Reimer began her academic career in 2004 as an assistant professor in the Department of Cultural and Social History at the University of Greenland. During this period, she contributed to research on kinship in contemporary urban settings and published on the flexibility of Greenlandic women in Indigenous communities. She also authored a section on kinship in urban Greenland for the Arctic Human Development Report.

From 2007 to 2009, while still at the University of Greenland, she led a research project titled "Family Forms and Kinship in Greenland," which analyzed social structures in Greenlandic communities. During her doctoral studies, she was a guest studient at the University of Alaska Fairbanks and Aarhus University. In 2010, she completed her Ph.D. dissertation, Slægtskab og køn i grønlandske bysamfund – følelser af forbundethed, which examined kinship structures and gender in Greenlandic urban communities, focusing on emotions of relatedness. She expanded this work in publications on Greenlandic adoption and its role in family structures. In 2011, she earned a Ph.D. in Arctic Culture, Language, and Society from the University of Greenland. The following year, she completed a course diploma in university teaching methods.

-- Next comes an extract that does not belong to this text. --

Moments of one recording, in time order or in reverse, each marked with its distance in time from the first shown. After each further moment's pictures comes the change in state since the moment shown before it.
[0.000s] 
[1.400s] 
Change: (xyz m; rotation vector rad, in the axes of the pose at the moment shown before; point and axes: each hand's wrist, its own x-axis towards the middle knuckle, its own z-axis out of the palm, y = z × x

Reimer undertook further academic training in 2016 as a trainee at the Aarhus University, School of Culture and Society. That same year, she participated in leadership development and executive coaching in Copenhagen.

== Career ==
In 2011, Reimer was promoted to associate professor and became the head of the Department of Cultural and Social History at the University of Greenland. During this time, she contributed to studies on naming and identity in Greenland and was part of a collaborative research team studying sexual health and family communication among Greenlandic youth. In 2014, Reimer was appointed head of the University of Greenland's Institute of Culture, Language, and History. That same year, she delivered a keynote speech at the 19th Inuit Studies Conference in Quebec on Greenlandic-Inuit participation and control in Arctic research. She also co-authored a study on cultural change and Inuit identities.

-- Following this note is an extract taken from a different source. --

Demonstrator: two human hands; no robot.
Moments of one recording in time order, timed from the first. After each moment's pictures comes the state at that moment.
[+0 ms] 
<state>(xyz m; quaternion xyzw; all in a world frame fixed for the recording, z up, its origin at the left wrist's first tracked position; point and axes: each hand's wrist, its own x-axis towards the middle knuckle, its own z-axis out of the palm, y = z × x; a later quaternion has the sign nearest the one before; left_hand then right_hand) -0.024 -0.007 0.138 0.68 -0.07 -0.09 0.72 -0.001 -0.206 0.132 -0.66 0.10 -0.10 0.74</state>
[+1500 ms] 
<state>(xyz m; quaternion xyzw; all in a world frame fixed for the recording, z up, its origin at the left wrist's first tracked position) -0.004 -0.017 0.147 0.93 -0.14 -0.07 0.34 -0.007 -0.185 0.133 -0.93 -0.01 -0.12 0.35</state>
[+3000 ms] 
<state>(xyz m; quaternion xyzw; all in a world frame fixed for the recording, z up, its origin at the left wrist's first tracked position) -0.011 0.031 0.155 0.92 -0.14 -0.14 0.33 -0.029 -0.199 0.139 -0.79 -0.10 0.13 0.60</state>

From 2014 to 2017, she led multiple research projects on population dynamics in Greenland. In 2015, she presented her work on gender and education in Greenland at a seminar in Nuuk hosted by the Danish Ministry for Children, Gender Equality, Integration, and Social Affairs. In 2016, she participated in a seminar on health and wellness at Dartmouth College, where she presented findings from a multi-component mixed-methods study on pregnancy dynamics in Greenland. In 2017, she presented research on population dynamics and confidence-building in North Greenland at the International Congress of Arctic Social Sciences (ICASS) IX conference in Umeå.

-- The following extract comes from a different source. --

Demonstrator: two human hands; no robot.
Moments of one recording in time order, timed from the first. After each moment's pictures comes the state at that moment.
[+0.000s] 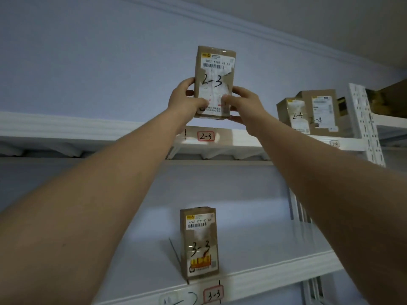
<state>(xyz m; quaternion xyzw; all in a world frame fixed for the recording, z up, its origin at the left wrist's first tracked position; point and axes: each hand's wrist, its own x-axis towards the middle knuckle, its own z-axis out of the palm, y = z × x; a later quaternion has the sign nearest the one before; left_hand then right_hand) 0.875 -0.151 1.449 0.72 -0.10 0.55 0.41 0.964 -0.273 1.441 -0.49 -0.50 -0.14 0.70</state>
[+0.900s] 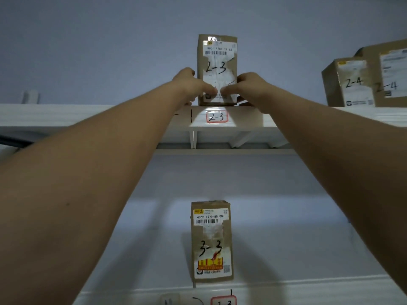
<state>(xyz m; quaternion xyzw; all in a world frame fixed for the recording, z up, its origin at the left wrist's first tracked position) 0.910 -0.132 1.465 0.81 0.12 0.53 0.23 1.034 -0.233 1.464 -0.62 -0.55 -0.17 0.54</state>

From 2011 to 2017, she was a board member of the Greenland National Museum, where she worked on cultural preservation initiatives. She has also been a member of the Nordic Centre for Spatial Development, focusing on regional planning and demographic shifts in the Arctic, and has served on the Greenland Research Council.

In 2017, Reimer was appointed rector of the University of Greenland. Since assuming this role on 1 December, she has continued to contribute to research while focusing on university administration and educational development. On July 4, 2024, Reimer was awarded the Cross of the Order of Chivalry by Frederik X in recognition of her contributions to education and research in the Arctic.